• Data block
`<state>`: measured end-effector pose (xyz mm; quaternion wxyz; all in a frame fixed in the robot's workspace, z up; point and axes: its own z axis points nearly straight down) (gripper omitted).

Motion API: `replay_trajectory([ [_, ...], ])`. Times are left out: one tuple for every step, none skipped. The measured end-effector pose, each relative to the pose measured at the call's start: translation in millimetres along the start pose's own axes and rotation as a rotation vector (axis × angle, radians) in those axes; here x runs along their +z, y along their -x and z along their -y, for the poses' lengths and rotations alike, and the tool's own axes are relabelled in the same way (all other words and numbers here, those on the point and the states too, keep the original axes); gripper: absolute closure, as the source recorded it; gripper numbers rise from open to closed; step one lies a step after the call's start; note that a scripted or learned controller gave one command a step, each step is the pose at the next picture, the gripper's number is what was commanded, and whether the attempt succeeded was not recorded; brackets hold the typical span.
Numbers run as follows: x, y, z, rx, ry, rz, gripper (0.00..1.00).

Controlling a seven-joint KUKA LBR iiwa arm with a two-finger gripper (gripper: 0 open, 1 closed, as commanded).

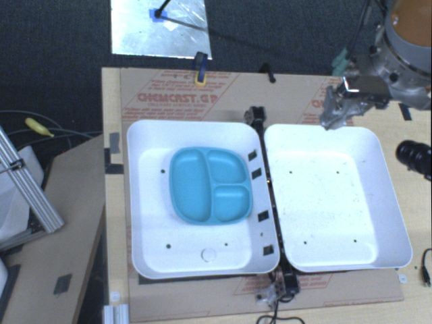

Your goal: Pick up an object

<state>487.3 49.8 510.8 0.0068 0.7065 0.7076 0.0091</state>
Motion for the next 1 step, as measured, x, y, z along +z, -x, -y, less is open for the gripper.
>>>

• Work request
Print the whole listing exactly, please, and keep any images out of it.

• Expected output
`<state>`: measured end-effector pose (xyz mm; quaternion wxyz; all in a frame fixed in the robot's workspace, z up; point and axes: its own z axis points nearly straight down) (gripper omitted).

Motion API: `replay_trajectory([ [_, ...], ])`. Times are left out: one tuple for every step, none skipped. The measured end-effector pose, each relative to the pose measured at the call's start: translation in millimetres along the start pose's own axes and rotation as a rotation vector (axis × angle, radians) in those axes; here x runs along their +z, y along their -x and z along their -y, for the poses' lengths and rotations alike, and the tool's own axes are relabelled in the same way (all other words and numbers here, those on the point and the states too, keep the original axes); gripper: absolute closure, as the source recorded it; gripper numbers rise from open to closed; step one lies a step after the call's start; note that a scripted or learned controller gave one command a step, each step is the pose at the next picture, the gripper's number is what was commanded, and whether the attempt succeeded was not recorded; brackets hold the typical span.
Numbers run as follows: x, y, z, rx, ry, rz, gripper (0.00..1.00).

Controlling a seven-joint KUKA LBR iiwa arm with a two-finger gripper (gripper: 0 open, 1 closed, as commanded).


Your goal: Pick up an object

<state>487.3 49.8 510.8 0.0068 0.7065 0.7076 0.0091</state>
Motion for the next 1 step, as measured, x, y, z along +z, -x, -y, less is open for the gripper.
>>>

The exercise has been answered completely.